▶ _Task to complete_
From the top of the records below down to the line containing "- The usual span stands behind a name", reproduce every line exactly.

··· Recorded data

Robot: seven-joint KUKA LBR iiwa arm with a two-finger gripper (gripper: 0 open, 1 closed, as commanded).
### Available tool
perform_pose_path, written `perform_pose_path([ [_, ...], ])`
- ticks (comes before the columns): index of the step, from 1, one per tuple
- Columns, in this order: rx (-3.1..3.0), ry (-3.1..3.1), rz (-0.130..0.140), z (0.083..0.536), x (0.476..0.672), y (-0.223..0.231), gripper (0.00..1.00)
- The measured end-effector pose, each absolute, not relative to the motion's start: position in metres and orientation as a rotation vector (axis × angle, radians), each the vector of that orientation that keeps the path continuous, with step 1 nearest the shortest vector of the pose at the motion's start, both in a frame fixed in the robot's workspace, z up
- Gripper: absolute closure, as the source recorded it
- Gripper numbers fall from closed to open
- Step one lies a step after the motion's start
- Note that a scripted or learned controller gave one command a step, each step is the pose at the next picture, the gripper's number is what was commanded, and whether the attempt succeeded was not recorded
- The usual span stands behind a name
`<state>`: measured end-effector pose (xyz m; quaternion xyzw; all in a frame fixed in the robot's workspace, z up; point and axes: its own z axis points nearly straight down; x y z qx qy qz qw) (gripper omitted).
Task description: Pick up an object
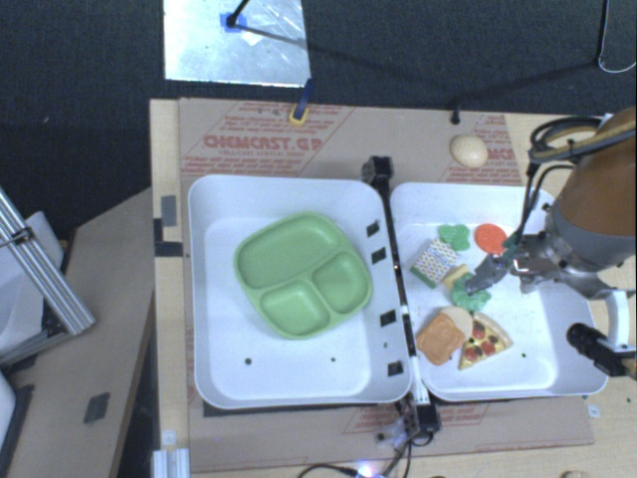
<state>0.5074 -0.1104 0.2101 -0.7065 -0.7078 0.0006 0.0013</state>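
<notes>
The pizza slice lies just below the gripper, whose fingers seem pinched on a small green toy in the right bin. It looks light, rigid and slick, so grip its middle.

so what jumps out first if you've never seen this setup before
The big green divided plate fills the middle of the left bin. In the right bin lies a cluster of bright toy foods: a pizza slice, a bread-like piece, a red-orange round piece and green pieces. The gripper reaches in from the right and sits low among them, by a green piece near the bin's middle.
</notes>
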Motion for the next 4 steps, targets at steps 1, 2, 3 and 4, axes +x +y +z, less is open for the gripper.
perform_pose_path([
  [1,-2.218,-2.22,0.003,0.166,0.506,-0.117,0.0],
  [2,-2.218,-2.219,0.003,0.118,0.497,-0.121,0.0],
  [3,-2.222,-2.226,-0.012,0.088,0.501,-0.121,0.0],
  [4,-2.225,-2.231,-0.016,0.1,0.502,-0.12,1.0],
])
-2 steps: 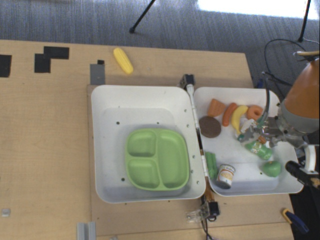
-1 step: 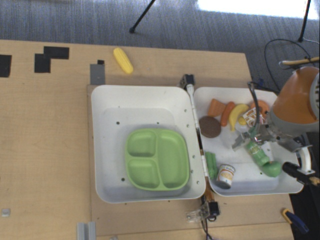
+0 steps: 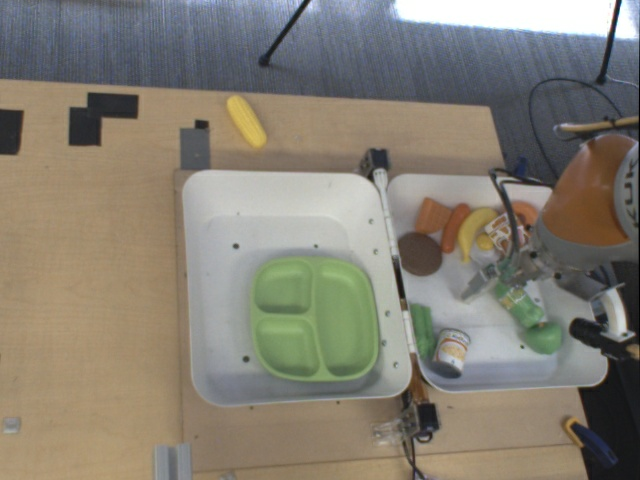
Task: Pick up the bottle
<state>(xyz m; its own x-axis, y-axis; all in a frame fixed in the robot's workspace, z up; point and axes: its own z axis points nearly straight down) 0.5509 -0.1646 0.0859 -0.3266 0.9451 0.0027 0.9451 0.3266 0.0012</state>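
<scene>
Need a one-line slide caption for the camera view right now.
Pincer lowered over green bottle in the cluttered right bin; green divided plate in the left bin.

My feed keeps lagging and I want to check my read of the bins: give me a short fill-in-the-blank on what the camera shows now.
1. The green divided plate lies in the ____ bin.
2. The green bottle lies in the ____ bin.
3. The small can lies on its ____ near that bin's front wall.
4. The corn cob lies on the bench, ____ both bins.

Missing words: left; right; side; outside
</scene>
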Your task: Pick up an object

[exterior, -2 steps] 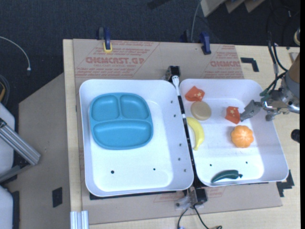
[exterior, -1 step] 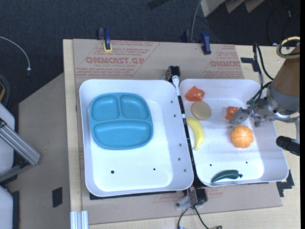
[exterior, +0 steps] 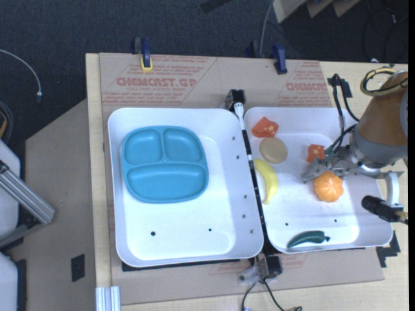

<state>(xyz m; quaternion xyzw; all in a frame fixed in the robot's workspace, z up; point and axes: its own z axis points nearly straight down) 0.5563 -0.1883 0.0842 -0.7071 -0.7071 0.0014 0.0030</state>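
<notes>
Orange fruit lies in the right bin, toward its right half, on the bin floor. It looks like the likeliest target, since the gripper is low just above and left of it, touching or nearly so. Whether the gripper is spread or closed cannot be told from this slant; nothing is plainly seen between its tips.

Judgement on progress: the approach appears made, but the pick is not yet done — the fruit looks to be resting on the bin, not lifted. Left to do: secure a hold and raise it clear.

Close by: a small red piece just left of the gripper, near enough to be the target instead. Further left, a tan round disc, a second red piece above it, and a banana along the bin's left wall. A dark green pepper lies near the front edge.

Left bin holds a blue divided plate — untouched, well apart from the arm. Both bins sit on the worktop.
</notes>
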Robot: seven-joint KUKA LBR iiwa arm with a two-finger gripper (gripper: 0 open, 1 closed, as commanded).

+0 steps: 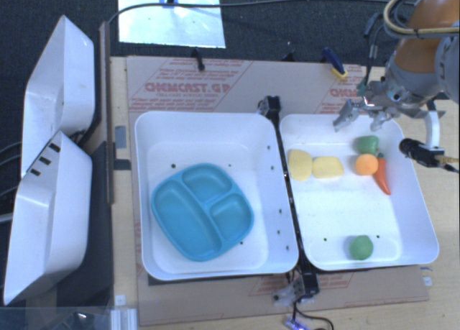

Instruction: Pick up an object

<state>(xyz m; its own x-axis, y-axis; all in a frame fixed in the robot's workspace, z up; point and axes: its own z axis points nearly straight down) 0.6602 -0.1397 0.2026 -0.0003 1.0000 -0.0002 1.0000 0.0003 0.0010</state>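
Note:
The right bin (410,249) holds two pale yellow pieces (300,165) (328,167) side by side, an orange ball (366,165), an orange carrot (383,176) beside it, a small green piece (367,144) above the ball, and a green ball (361,247) near the front. My gripper (363,115) hangs over the bin's far right corner, just beyond the small green piece. It is open, with one finger (344,120) spread to the left, and nothing sits between the fingers.
A blue divided plate (203,210) lies in the left bin (165,134). Spare white bins (50,177) lean at the far left. A shiny sheet (169,5) and a cable lie behind the bench. A blue and yellow clamp (334,62) rests on the cardboard.

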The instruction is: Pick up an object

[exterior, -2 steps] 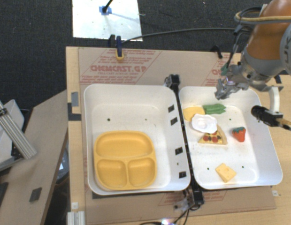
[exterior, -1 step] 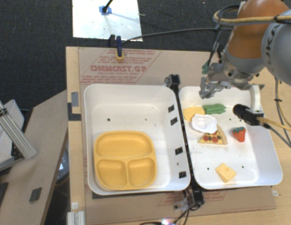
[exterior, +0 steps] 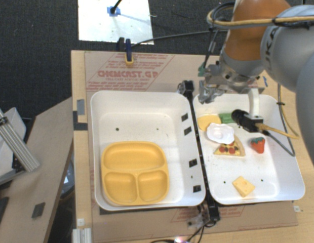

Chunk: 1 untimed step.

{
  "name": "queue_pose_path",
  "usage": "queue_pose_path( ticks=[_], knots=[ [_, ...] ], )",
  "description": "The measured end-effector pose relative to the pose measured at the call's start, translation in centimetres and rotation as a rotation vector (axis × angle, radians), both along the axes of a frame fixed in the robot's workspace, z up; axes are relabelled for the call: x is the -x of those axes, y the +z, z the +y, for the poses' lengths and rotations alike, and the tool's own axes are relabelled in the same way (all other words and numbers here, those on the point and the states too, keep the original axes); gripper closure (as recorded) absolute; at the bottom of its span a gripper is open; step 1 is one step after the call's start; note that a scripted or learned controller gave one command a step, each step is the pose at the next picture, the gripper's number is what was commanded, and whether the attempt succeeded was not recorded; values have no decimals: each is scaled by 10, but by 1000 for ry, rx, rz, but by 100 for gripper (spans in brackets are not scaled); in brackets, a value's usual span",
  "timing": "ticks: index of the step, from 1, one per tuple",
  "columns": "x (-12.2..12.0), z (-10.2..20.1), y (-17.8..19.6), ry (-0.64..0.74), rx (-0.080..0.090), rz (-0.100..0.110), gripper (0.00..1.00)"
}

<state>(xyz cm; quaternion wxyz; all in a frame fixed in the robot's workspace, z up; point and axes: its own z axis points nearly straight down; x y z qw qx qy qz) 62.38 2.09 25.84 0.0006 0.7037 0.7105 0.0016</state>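
My gripper (exterior: pixel 208 94) hangs over the far left corner of the right bin (exterior: pixel 283 181), with the arm reaching in from the upper right. Just in front of it lie a flat yellow disc (exterior: pixel 207 121) and a small green block (exterior: pixel 226 118). A white crumpled piece (exterior: pixel 220 133) rests by the disc, partly over a toy pizza slice (exterior: pixel 230 149). A red strawberry (exterior: pixel 257 144) sits to the right of the pizza. A yellow cheese wedge (exterior: pixel 243 186) lies alone near the bin's front. Nothing shows between the gripper and these things.
The left bin (exterior: pixel 142 110) holds a yellow tray with three compartments (exterior: pixel 135 172) at its front. A ridge with black clips (exterior: pixel 193 146) divides the two bins. A blue clamp (exterior: pixel 128 49) stands on the cardboard behind the bins.
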Motion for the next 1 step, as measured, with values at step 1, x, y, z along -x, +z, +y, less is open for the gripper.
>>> queue_pose_path(
  ticks=[1],
  knots=[
    [4, 50, -4, 0, -1, 2, 100]
  ],
)
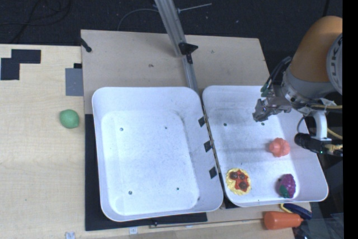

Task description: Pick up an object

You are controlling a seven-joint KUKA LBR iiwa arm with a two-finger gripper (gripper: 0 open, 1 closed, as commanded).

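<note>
In the right bin (240,101) lie three small objects: a pink lumpy one (278,147), a yellow one with red and dark markings (239,181), and a purple grape-like cluster (287,185). My gripper (262,113) hangs over the upper right part of this bin, up and to the left of the pink object and apart from it. Nothing shows between its tips. Whether they stand open or shut is too dark and small to tell.
The left bin (112,99) sits beside the right one, joined by dark clips. A green ball (69,118) rests on the wooden bench at left. An orange carrot-like item (282,220) lies below the right bin. A metal rail (170,14) slants down toward the bins.
</note>
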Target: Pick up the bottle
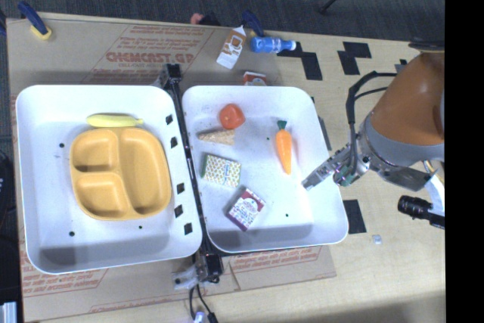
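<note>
A small blue bottle with a pale cap lies on its side on the bench behind the right bin, outside both bins. My gripper hangs low over the right rim of that bin, pointing down and to the left, far in front of the bottle. An orange carrot lies just left of the gripper. Nothing can be seen held in it.
The right bin also holds a red tomato, a tan wedge, a green-patterned packet and a maroon packet. In the left bin are a yellow divided plate and a banana. A small carton lies beside the bottle.
</note>
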### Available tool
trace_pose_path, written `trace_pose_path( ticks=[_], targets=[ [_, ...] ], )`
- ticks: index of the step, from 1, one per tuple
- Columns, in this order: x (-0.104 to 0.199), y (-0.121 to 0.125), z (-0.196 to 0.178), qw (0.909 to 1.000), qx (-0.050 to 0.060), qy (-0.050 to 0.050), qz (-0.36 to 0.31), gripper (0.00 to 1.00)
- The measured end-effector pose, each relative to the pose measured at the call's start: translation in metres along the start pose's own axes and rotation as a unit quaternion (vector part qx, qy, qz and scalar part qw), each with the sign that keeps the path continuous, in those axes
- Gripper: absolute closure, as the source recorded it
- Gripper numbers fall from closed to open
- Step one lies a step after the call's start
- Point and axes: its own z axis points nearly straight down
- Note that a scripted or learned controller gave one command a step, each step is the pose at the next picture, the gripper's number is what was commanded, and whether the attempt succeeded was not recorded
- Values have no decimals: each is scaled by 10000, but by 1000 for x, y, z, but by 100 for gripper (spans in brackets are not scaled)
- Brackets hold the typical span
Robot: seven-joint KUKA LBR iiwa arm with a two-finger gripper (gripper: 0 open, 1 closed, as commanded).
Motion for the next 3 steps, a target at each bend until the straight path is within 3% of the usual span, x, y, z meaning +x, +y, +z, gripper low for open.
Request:
trace_pose_path(
  ticks=[1,2,3],
  targets=[
    [0,0,4,9603,-7,-7,2788,100],
    [5,4,-7,9997,-3,-4,260,100],
    [0,0,-12,9969,-7,-18,-790,100]
  ],
)
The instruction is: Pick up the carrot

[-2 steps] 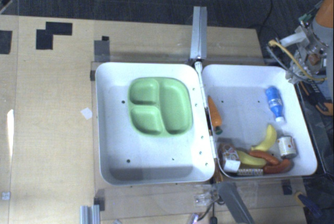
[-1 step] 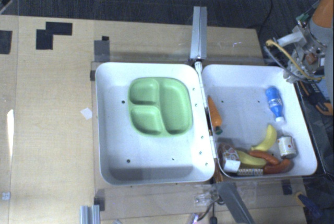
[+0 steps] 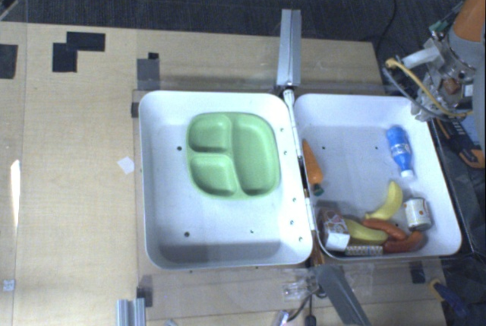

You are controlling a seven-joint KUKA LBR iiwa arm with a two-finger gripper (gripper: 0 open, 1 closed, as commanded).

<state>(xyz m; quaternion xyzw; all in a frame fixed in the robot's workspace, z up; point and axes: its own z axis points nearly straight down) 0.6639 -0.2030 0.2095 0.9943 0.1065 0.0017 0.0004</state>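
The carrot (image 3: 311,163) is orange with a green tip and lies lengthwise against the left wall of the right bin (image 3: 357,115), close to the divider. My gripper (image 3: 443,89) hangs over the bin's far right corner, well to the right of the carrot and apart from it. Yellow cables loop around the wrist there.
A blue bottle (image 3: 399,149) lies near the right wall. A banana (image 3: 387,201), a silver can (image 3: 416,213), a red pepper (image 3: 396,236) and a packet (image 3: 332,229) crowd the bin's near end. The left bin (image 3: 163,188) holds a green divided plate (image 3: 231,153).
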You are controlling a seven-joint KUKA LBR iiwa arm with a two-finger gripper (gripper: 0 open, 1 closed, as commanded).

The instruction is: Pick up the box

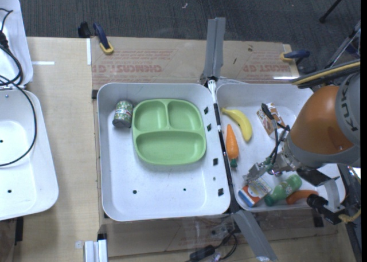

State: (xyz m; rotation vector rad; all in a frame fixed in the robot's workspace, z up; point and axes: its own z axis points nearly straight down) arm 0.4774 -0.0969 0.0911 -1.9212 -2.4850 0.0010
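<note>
You are looking down on a tan wooden worktop (63, 54) that is carrying two shallow white plastic bins. In the left bin (114, 192), a light green three-compartment plate (169, 131) is lying, and a small green-patterned can (122, 113) is lying just beside the plate's upper left corner. In the right bin (252, 96), a yellow banana (241, 122) and an orange carrot (231, 142) are lying side by side near the shared wall. The grey arm with its orange band (321, 120) is reaching in from the right, and its metal jaws (265, 169) are hanging low over the bin's front half. Whether they are wide or narrow you cannot tell, since the fingers are blurring into the clutter below. The small white box with blue and orange print (254, 193) is lying at the right bin's front edge, just below the jaws, touching a green bottle (283, 190) on its right. A brown and white packet (269, 118) is lying toward the back.
</note>
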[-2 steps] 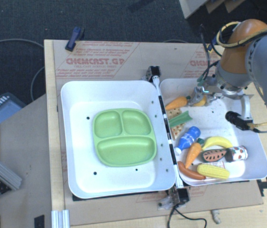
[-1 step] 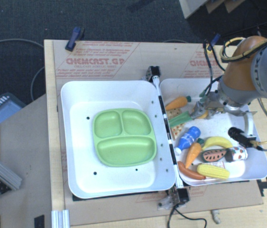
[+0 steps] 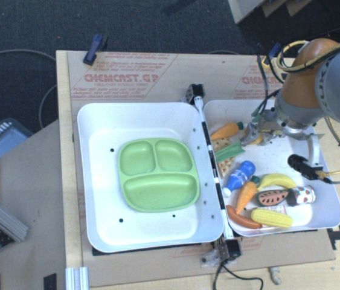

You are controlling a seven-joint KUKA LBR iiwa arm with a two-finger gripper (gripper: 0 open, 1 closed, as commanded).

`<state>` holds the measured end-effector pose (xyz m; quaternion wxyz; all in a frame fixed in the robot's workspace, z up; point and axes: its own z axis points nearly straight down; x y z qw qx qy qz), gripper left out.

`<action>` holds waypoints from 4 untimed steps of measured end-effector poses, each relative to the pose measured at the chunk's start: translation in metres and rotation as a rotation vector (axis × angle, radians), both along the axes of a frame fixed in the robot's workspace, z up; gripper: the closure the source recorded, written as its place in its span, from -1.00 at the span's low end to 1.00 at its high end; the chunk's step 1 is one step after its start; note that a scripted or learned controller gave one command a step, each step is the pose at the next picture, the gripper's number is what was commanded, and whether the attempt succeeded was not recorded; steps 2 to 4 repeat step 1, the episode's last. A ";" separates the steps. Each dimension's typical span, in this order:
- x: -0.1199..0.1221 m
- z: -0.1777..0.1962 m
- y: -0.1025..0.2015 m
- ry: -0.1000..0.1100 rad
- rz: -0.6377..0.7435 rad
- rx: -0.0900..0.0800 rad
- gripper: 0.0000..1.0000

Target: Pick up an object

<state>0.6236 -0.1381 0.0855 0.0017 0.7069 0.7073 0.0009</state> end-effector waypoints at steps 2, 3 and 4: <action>-0.068 0.100 0.073 0.004 0.001 0.002 1.00; -0.068 0.100 0.073 0.004 0.001 0.002 1.00; -0.068 0.100 0.073 0.004 0.001 0.002 1.00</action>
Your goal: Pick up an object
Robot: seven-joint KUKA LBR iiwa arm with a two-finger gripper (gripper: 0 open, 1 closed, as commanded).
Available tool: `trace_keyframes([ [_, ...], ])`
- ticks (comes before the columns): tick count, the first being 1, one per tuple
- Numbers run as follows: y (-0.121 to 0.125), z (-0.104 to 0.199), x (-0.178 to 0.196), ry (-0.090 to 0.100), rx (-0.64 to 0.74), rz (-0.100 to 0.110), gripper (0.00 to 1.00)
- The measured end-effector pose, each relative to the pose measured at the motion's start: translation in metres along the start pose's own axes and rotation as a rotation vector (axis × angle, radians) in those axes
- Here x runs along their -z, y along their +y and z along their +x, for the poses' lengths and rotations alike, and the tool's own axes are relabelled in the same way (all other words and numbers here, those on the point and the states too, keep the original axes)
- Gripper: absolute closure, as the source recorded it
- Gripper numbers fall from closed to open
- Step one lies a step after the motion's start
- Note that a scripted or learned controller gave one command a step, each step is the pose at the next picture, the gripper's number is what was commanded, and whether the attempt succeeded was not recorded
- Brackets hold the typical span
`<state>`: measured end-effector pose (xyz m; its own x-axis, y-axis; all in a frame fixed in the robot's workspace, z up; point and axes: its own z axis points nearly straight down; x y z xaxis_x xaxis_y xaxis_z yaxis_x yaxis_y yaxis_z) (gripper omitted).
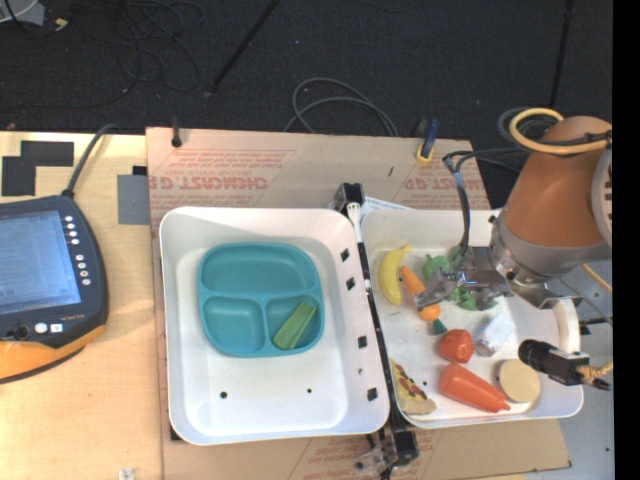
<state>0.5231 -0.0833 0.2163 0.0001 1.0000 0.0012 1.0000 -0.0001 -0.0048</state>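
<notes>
The right bin holds several toy foods. A yellow banana lies at its left, with a small orange piece against it. A green leafy item lies near the bin's middle. Toward the front are a red tomato, a big orange carrot, a tan round cookie and a pizza slice. My gripper reaches in from the right, low over the green item and another small orange piece. The arm's wrist hides the bin's back right part.
The left bin bears a teal divided plate with a green piece in its lower right compartment. A pale crumpled item lies right of the tomato. A tablet rests at the bench's far left.
</notes>
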Motion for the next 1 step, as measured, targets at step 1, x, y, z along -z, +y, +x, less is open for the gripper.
trace_keyframes([
  [1, 0.0185, -0.0273, -0.1353, -0.002, -0.002, 0.000, 0.00],
])
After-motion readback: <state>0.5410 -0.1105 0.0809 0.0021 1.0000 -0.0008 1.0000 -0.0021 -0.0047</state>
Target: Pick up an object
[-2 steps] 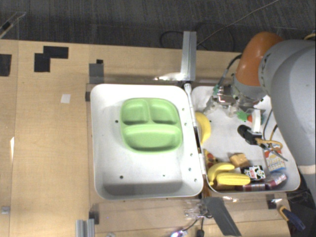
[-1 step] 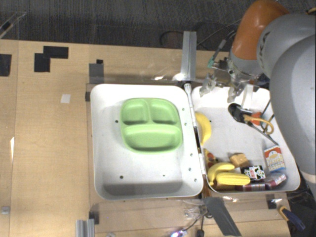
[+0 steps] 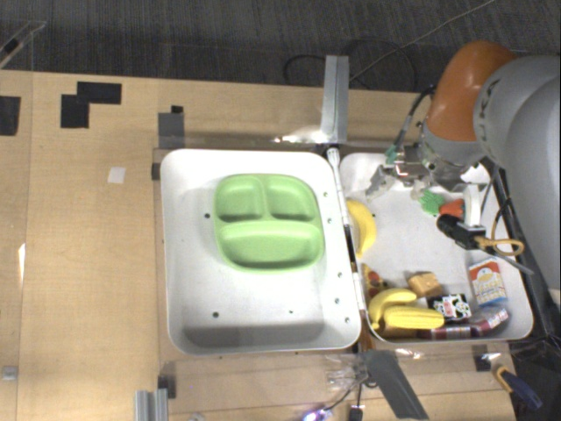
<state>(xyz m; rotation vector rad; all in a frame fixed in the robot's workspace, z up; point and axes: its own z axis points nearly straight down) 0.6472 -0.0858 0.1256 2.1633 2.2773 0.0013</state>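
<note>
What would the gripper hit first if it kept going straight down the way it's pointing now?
Most likely bare floor of the right bin. The gripper points down over the bin's upper part, with the banana a little to its left in the picture. Depth is hard to judge from this slanted view, so that is a guess.

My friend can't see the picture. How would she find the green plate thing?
Look at the two white bins; take the left bin, away from the grey arm. The green tray lies in its middle. It is pale green with three compartments, and the bananas and small items lie in the other bin.
</note>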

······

▶ _Written solution_
Robot: seven-joint KUKA LBR iiwa arm with a two-finger gripper (gripper: 0 open, 1 closed, as commanded).
### Available tool
perform_pose_path, written `perform_pose_path([ [_, ...], ])`
- ticks (comes before the columns): index of the step, from 1, one per tuple
- Columns, in this order: rx (-3.1..3.0), ry (-3.1..3.1), rz (-0.130..0.140), z (0.083..0.536), x (0.476..0.672), y (-0.223..0.231), gripper (0.00..1.00)
- The measured end-effector pose, each absolute, not relative to the motion's start: position in metres and orientation as a rotation vector (axis × angle, radians), each the vector of that orientation that keeps the path continuous, with step 1 nearest the shortest vector of the pose at the motion's start, both in a frame fixed in the robot's workspace, z up
- Gripper: absolute closure, as the source recorded it
- Gripper numbers fall from closed to open
- Step one lies a step after the motion's start
- Note that a scripted or learned controller gave one command a step, each step is the pose at the next picture, the gripper's number is what was commanded, and whether the attempt succeeded was not recorded
- The usual span stands behind a name

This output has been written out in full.